L’intelligence artificielle s’impose rapidement dans les organisations. En hôtellerie comme ailleurs, elle ouvre la porte à des gains d’efficacité, à de nouvelles façons de travailler et à des outils capables de transformer l’expérience client.
Mais derrière ces possibilités se cache une réalité importante : l’IA n’est pas neutre.
Lors du webinaire Hôtel NumériQ, Rose Landry, gestionnaire en gouvernance de l’IA chez Mila – Institut québécois d’intelligence artificielle, a rappelé un principe essentiel : pour tirer profit de l’intelligence artificielle, les organisations doivent aussi apprendre à en reconnaître les risques et à mettre en place des pratiques responsables.
Aujourd’hui, l’IA peut soutenir la prise de décision, automatiser certaines tâches ou générer du contenu. Mais elle peut aussi produire des erreurs, renforcer des biais, nuire à la vie privée ou miner la confiance si elle est utilisée sans cadre clair.
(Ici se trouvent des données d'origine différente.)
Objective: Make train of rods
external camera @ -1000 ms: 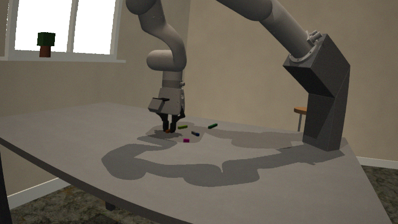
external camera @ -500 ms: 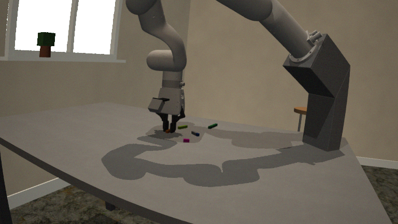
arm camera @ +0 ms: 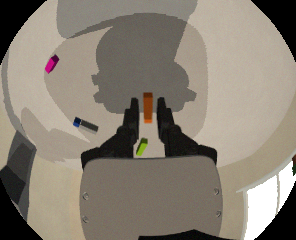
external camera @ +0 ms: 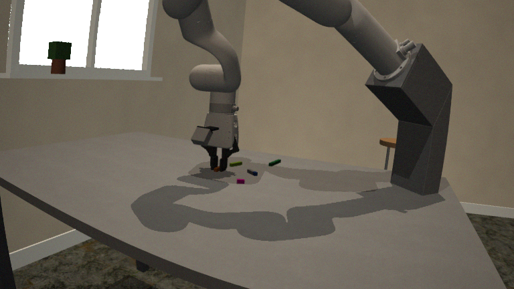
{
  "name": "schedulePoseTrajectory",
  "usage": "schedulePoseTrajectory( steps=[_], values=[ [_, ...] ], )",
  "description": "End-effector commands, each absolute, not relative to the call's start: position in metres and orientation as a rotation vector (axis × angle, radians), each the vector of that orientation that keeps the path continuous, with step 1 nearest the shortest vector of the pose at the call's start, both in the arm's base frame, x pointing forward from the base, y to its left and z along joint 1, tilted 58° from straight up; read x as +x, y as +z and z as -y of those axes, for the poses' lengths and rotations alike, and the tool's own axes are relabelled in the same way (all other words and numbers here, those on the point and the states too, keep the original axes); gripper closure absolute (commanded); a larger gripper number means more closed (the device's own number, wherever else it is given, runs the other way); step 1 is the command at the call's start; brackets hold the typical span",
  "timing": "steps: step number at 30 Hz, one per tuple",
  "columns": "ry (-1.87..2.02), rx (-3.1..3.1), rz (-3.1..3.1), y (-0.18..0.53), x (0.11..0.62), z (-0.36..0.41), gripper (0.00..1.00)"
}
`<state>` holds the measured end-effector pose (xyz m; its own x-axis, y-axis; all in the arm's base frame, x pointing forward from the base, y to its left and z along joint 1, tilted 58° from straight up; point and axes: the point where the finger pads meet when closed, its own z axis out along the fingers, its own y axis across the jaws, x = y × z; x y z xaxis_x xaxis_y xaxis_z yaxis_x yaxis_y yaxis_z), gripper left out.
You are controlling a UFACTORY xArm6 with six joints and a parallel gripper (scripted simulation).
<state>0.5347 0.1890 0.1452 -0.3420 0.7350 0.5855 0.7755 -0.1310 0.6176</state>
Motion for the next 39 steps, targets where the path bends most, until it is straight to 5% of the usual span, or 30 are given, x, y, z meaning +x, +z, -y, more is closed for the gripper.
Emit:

Des risques liés à l’IA à tous les niveaux
L’adoption de l’IA s’accélère dans tous les secteurs, notamment avec l’arrivée de l’IA générative. Pourtant, les risques demeurent encore mal maîtrisés.
(Image tirée d’une présentation de Mila, réalisée dans le cadre du projet Hôtel NumériQ.)
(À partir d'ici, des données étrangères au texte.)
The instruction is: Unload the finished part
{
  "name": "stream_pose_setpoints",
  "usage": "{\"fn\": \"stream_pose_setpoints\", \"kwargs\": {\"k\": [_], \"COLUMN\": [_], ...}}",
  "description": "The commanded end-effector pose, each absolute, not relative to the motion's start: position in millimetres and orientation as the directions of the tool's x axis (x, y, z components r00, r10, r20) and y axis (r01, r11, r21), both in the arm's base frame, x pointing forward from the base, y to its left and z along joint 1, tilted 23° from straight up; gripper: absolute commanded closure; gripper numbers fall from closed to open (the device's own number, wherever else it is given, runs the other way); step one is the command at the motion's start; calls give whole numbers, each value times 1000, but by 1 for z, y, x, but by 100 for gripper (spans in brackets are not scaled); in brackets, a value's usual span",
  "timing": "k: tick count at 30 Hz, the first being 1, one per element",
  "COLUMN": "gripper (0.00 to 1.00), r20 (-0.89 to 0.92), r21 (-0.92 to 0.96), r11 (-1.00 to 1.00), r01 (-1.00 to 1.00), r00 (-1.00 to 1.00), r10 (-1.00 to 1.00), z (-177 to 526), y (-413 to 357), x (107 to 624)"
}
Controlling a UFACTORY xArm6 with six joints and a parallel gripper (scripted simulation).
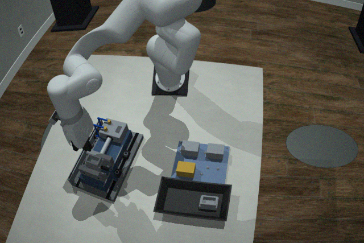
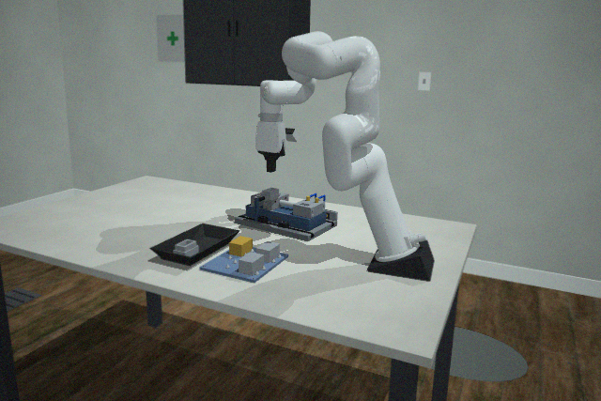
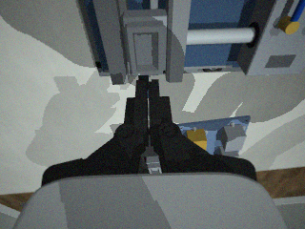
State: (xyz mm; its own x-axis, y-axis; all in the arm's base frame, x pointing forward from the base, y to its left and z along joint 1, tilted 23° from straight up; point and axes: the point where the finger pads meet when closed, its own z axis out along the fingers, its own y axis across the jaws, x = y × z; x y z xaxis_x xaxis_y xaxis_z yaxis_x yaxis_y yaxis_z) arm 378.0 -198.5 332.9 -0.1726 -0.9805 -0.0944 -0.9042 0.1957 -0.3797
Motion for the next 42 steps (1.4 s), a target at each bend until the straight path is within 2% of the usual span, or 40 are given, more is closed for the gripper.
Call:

En d’autres mots, l’IA peut devenir un levier puissant, mais seulement si elle est utilisée avec rigueur, transparence et discernement.
Comment adopter une IA plus responsable ?
Trois réflexes font toute la différence :
🔹 Comprendre : savoir ce que l’IA peut réellement faire, mais aussi reconnaître ses limites.
🔹 Encadrer : mettre en place des règles claires pour son utilisation dans l’organisation.
🔹 Questionner : évaluer les impacts humains, opérationnels, juridiques et éthiques avant de déployer un outil.
L’objectif n’est pas de freiner l’innovation, mais de s’assurer qu’elle se développe dans un cadre qui protège les individus, les entreprises et la confiance du public.
Concrètement, par où commencer ?
Avant d’intégrer un nouvel outil d’IA, posez-vous quelques questions simples :
Est-ce que l’objectif poursuivi est légitime ?
Les données utilisées sont-elles fiables et appropriées ?
Les résultats peuvent-ils être vérifiés par un humain ?
Les risques pour la clientèle, les employés ou l’organisation ont-ils été évalués ?
Les responsabilités sont-elles clairement définies en cas d’erreur ?
Ces questions permettent de passer d’une utilisation spontanée de l’IA à une approche plus structurée, alignée avec les principes d’une IA responsable.
À retenir
L’IA responsable n’est pas seulement une question technologique. C’est une question de confiance, de gouvernance et de choix organisationnels.
Les établissements qui prendront le temps d’encadrer leurs pratiques seront mieux positionnés pour profiter de l’IA, tout en protégeant leur réputation, leurs équipes et leur clientèle.